■ TRY IT:
From the data below, report how many lines contain the word "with", giving the number and nothing else.

□ □ □ □ □

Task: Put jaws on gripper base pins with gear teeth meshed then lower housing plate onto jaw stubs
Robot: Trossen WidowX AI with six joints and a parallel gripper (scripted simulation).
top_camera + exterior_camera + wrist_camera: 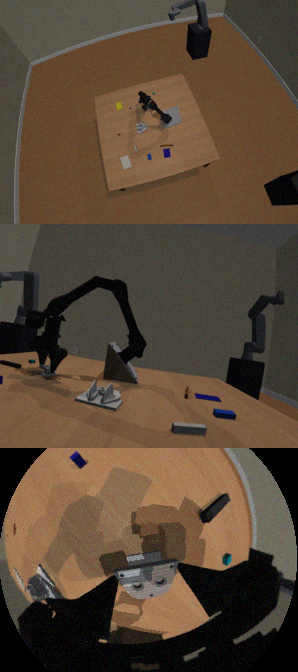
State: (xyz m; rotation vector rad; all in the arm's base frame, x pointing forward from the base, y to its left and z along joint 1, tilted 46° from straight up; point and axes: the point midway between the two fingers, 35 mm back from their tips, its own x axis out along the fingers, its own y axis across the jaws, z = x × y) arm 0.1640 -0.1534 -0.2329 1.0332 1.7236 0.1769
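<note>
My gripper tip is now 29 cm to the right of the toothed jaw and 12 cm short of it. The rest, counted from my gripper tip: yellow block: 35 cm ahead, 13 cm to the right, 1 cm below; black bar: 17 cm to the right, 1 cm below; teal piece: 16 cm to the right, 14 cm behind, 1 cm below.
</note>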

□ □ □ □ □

■ SOLVED EXERCISE:
2